▸ **Records for processing**:
== Segment start ==

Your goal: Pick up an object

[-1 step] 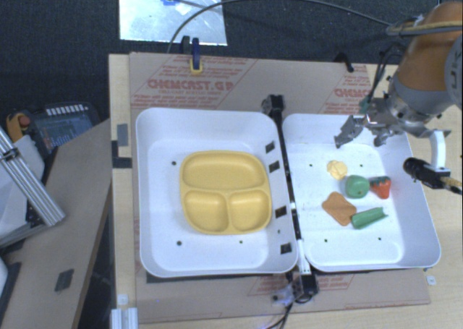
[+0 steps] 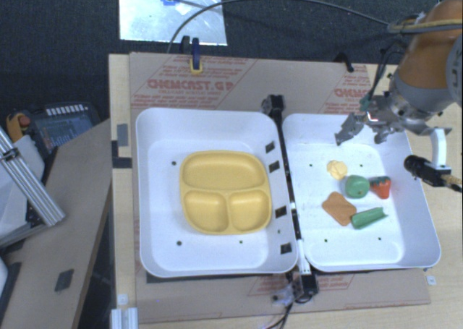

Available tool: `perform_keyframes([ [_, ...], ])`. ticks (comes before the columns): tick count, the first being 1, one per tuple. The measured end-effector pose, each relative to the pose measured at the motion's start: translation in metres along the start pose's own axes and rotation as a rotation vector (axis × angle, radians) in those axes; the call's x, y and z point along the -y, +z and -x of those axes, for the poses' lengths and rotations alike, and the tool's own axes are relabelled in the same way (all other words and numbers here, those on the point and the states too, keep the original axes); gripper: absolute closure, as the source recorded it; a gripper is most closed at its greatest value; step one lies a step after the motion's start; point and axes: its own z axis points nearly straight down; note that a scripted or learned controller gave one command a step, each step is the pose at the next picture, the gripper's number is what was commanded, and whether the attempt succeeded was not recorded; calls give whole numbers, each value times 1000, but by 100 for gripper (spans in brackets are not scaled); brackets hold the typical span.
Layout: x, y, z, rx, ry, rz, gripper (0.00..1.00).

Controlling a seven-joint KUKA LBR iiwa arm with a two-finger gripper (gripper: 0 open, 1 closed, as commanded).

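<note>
Bins (image 2: 217, 121): white, both. Tray (image 2: 223, 191): pale yellow. Toy food in rt bin: yellow piece (image 2: 336, 169), green ball (image 2: 356, 186), red-orange piece w/ green top (image 2: 381, 187), orange-brown slab (image 2: 338, 208), green pod (image 2: 367, 217). Arm (image 2: 434, 53): grey w/ orange band. Board (image 2: 217, 78) under bins: tan, red print.

Left of the end effector (image 2: 365, 126), two smooth, glossy white plastic bins (image 2: 155, 139) sit on matt printed cardboard (image 2: 217, 82); the yellow tray (image 2: 221, 190) looks satin plastic. A shiny foil sheet (image 2: 145, 2) lies beyond.
</note>
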Motion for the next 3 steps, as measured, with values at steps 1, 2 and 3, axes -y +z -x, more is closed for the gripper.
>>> perform_keyframes([
  [1,-1,62,3,0,2,-5,0],
  [2,-7,121,-4,-1,-2,-3,0],
  [3,-7,128,-4,0,0,0,0],
])
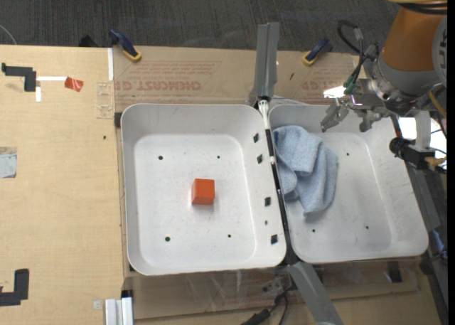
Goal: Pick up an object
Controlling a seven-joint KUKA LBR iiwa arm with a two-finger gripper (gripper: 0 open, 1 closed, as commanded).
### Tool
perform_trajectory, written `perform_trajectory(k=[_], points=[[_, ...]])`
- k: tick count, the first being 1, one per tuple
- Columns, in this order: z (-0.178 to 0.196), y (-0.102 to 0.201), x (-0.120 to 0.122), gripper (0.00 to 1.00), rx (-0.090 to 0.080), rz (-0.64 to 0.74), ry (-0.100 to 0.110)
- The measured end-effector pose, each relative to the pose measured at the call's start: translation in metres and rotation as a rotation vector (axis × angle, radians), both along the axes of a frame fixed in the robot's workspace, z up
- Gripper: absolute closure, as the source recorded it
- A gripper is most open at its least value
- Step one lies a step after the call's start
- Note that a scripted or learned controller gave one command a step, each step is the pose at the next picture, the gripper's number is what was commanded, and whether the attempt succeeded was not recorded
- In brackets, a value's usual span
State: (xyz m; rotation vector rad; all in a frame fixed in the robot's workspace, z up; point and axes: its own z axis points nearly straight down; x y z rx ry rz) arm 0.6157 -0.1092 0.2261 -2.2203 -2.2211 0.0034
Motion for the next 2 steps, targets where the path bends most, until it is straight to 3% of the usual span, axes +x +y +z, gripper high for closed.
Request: perform_trajectory(k=[1, 2], points=[[-0.078, -0.017, -0.040, 0.00, 0.001, 0.250, -0.001], [-0.135, -0.015, -0.066, 0.00, 0.001, 0.152, 0.000]])
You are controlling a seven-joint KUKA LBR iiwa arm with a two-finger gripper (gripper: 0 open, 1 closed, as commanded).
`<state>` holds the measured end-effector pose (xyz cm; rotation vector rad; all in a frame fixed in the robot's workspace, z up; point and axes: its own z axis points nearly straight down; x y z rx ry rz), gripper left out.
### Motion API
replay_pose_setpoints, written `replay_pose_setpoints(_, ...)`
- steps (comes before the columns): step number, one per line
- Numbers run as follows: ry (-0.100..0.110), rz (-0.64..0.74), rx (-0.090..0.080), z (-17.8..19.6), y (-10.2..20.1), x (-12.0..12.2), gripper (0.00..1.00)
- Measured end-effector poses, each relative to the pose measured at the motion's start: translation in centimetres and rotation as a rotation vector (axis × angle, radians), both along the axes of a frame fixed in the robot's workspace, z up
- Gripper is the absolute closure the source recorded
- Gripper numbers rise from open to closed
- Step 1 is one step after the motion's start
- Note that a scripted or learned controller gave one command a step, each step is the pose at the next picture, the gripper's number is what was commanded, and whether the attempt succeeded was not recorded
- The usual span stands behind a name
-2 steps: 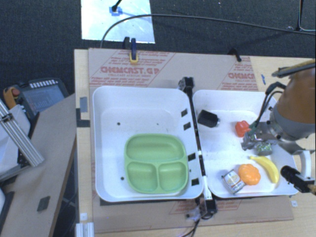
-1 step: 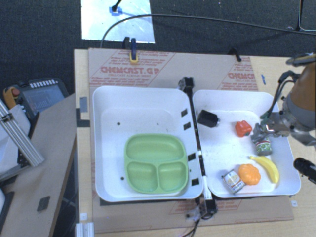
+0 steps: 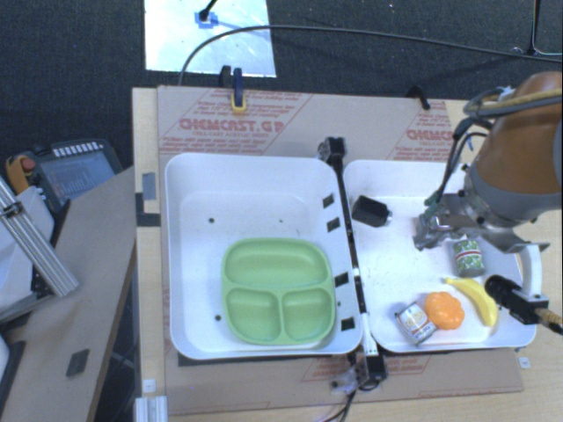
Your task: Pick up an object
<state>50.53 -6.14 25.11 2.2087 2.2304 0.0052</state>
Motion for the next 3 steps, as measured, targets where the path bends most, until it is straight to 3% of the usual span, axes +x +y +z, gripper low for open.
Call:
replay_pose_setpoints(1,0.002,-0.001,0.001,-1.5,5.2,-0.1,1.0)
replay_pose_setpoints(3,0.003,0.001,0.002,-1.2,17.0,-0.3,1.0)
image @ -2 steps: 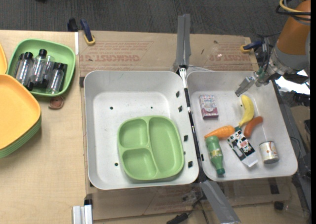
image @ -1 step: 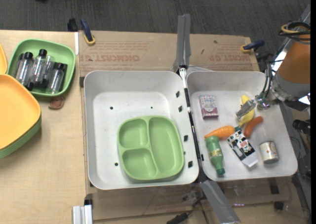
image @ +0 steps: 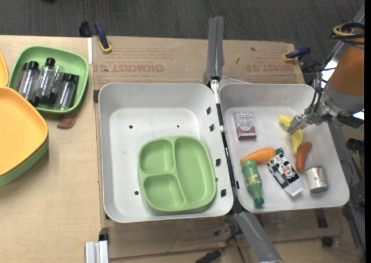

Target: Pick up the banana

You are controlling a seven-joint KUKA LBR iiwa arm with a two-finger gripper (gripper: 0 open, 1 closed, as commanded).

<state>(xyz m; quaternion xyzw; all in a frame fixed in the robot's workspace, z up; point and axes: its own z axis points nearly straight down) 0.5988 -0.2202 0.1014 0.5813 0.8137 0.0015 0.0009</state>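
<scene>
1. Camera view looks down on both bins, and the action is all in the right bin (image: 342,192), where the gripper (image: 299,123) is low over the banana (image: 293,131).
2. The banana lies against the far right part of that bin, a yellow curve with one end poking out toward the bin's middle and the other end dropping toward the orange sausage-shaped toy (image: 302,154) just beside it.
3. The gripper sits right on top of the banana's middle, which makes sense: the arm comes in from the right, so it reaches the fruit without crossing the clutter.
4. Fingers? They are too small and blurred here, so I cannot tell whether they are spread or pinched, nor whether the banana is actually between them.
5. Crowding is the risk, I'd say: the carrot (image: 258,154), the green bottle (image: 252,182), the black-and-white carton (image: 284,171) and the small can (image: 316,179) sit nearby, with the pink box (image: 244,124) further along.
6. Over in the left bin (image: 116,140) the green divided tray (image: 175,173) rests flat, well apart from all this.
7. My read: grasp stage, lift not yet shown.
</scene>
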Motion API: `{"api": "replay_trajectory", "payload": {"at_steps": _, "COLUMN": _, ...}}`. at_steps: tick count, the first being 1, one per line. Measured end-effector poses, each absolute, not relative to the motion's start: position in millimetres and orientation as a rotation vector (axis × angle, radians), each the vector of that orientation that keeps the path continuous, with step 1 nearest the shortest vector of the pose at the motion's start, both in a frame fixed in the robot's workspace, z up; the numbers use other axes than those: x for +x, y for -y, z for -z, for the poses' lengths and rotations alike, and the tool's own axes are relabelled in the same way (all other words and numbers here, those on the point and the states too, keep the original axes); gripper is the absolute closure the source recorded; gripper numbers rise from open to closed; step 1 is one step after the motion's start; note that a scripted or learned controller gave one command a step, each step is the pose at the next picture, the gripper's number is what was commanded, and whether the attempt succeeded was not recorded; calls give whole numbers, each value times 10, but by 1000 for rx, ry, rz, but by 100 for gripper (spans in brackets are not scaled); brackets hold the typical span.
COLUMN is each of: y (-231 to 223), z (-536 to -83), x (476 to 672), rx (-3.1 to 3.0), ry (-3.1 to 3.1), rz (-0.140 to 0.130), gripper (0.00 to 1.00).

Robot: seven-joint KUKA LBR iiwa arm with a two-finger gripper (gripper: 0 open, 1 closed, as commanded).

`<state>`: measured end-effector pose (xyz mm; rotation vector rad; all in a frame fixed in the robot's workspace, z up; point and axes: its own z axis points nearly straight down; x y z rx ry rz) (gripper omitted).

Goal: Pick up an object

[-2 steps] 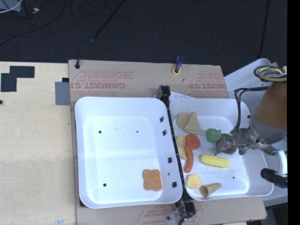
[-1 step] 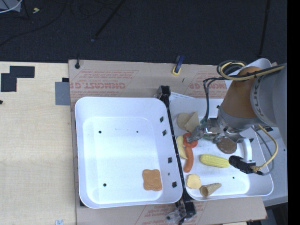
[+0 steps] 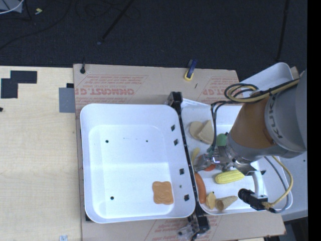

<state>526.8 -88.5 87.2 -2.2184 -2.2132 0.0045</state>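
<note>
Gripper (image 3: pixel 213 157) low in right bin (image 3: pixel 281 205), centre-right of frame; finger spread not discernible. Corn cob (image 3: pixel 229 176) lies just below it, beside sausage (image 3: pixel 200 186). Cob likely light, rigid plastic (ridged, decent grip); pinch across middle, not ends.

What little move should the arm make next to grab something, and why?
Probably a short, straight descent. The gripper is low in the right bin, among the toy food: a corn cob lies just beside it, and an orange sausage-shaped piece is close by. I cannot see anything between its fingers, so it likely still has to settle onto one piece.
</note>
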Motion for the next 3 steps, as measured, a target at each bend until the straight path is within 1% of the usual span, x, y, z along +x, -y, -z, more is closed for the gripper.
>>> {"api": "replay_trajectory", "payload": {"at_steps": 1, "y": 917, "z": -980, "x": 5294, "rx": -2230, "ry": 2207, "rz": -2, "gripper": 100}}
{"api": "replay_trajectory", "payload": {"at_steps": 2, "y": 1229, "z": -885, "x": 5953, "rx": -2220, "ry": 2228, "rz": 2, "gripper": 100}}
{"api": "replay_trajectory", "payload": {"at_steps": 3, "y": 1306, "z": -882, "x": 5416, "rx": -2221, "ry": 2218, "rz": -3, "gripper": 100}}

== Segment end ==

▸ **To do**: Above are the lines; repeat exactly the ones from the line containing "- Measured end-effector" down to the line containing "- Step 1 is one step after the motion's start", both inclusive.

▸ **Answer to this exercise**:
- Measured end-effector poses, each relative to the pose measured at the motion's start: translation in centimetres and rotation as a rotation vector (axis × angle, radians), both along the axes of a frame fixed in the robot's workspace, z up
- Gripper is the absolute closure the source recorded
- Gripper numbers rise from open to closed
- Step 1 is one step after the motion's start

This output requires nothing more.